Intel MKL 8.1 and memory alignment at 16 byte boundary

evgeny1 · ‎09-02-2006

Hi,

I am a developer for Applied Wave Research, Inc. and would appreciate feedback on the following topic:

The MKL manual says that arrays should be aligned at 16 byte boundary for optimal performance. In C/C++ code, memory is usually allocated by malloc or new, so it is not aligned at 16 byte boundary by default. However, one can make it aligned at 16 byte boundaryby using the proper allocator.

I saw numerical differences (aligned vs non-aligned arrarys). Did anybody experience the same problem ?

Did anyone have problems with ZHEEV or ZGELSY routines functions in MKL 8.1 ? We are getting intermittent overflows (the same test works sometimes, and fails sometimes), all in ZGELSY or ZHEEV. However, it's hard to create a small test case as the problem is intermittent.

We switched to MKL 8.1 from MKL 6.1, and these functions seized to work. We are using mkl_c.lib library.

Thank you in advance,

Evgeny

TimP · ‎09-02-2006

The order of additions in sum reduction is affected by non-aligned data. If your data are such that overflow can be produced by changing the order, you have a dilemma when attempting to assure both reliability and performance. Could you consider scaling the data to avoid extreme magnitudes?
According to your use of mkl_c.lib, I suspect you are using an older compiler which employs only x87 code, helping you avoid overflow of intermediate results outside MKL.

No doubt, working with double data types with less than 8-byte alignment would be a particularly difficult case. Even Microsoft saw the light when designing their 64-bit ABI, so they have joined the vast majority of 64-bit operating systems in fixing malloc() and new so as to assure default alignment. It is certainly possible, in my opinion, that MKL 8.1 became more vulnerable to mis-alignment, with much of the testing being performed on 64-bit OS, or on linux, where even the 32-bit OS gives 8-byte minimum alignments.

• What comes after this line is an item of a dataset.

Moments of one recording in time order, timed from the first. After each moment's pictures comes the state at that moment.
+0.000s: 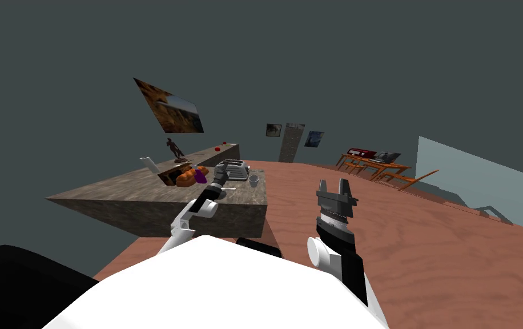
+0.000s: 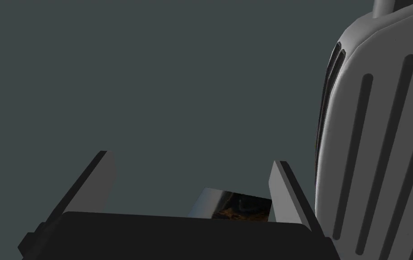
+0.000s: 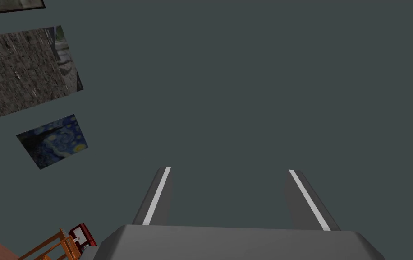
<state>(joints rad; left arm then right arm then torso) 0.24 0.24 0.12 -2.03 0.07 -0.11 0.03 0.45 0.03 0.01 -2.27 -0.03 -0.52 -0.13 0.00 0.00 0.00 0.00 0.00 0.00</state>
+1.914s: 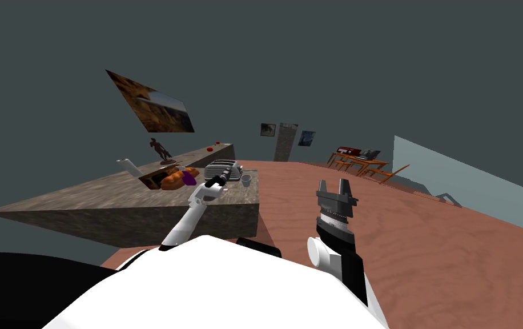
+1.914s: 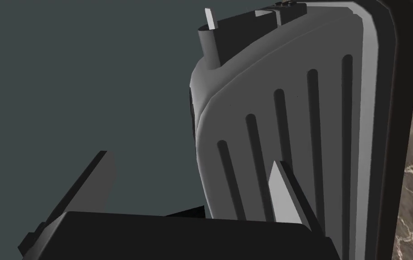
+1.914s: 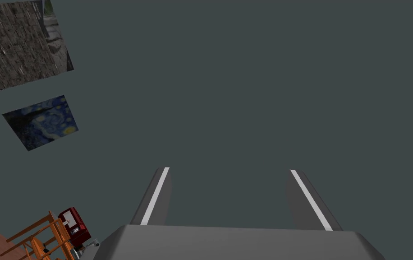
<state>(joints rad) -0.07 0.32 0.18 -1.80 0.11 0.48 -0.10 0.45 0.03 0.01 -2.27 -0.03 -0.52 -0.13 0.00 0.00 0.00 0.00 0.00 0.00</state>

We have struggled for years with alignment-dependent results (outside of MKL), and never fully solved the problem for 32-bit Windows or linux. Intel compilers were just recently changed so as to remove many of the alignment-dependent numerical inconsistencies; maybe that will help the next MKL. If you are interested, I would suggest filing a problem report on your premier.intel.com, asking if there are any new developments which could help you to resolve the problem with alignment dependent results, even if you are not able to submit a reproducer.

evgeny1 · ‎09-02-2006

Tim,

Many thanks for taking a look at my post. When I call ZHEEV (eigenvalues of Hermitian matrix C), I have C=S^H*S where S is the scattering matrix, and ^H denotes Hermitian conjugate of a matrix. Magnitude of elements of S matrix is small (no greater than 1 for passive, or no greater than 100 or so for active devices). So there is no reason to expect any overflows as the scaling of the problem is really good. Overflows happen inmtermittently (I can run a case and it works fine, but it may crash with overflow in another run).

We are using Microsoft Visual C++ .NET on 32 bit Windows XP with Pentium IV processors. When I call ZHEEV the arrays are aligned at 32 byte boundary by using a specilazed allocator that guarantees alignment. However prior to that MKL call there are several hundreds of calls to MKL/ BLAS routines for LU decomposition, ZGEMV (matrix-vector mult.) and backsubstitution made by my colleague's code. They do not align the arrays at all (whatever operator new returns), so I was speculating that if I align their arrays at 32 byte boundary, the code may become more stable and perform better too for large matrices.

Do you think it's a reasonable idea ?

What alignment (16 byte, 32 bytes, 64 byte boundary) is best in your opinion ? I don't worry about using 64 bytes extra, it's just the matter of being most robust and accurate.

It is possible that we have a dormant bug someplace but everything was fine before we switched to MKL 8.1 from MKL 6.1.

Best regards,

Evgeny

TimP · ‎09-02-2006

16-byte alignment should be sufficient to eliminate numerical variations due to alignment and gain most of the available performance. So there should be no difference in results between 16, 32, and 64-byte alignment. Performance variations are possible, but normally should be small, since all are multiples of 16 and should take the identical code paths.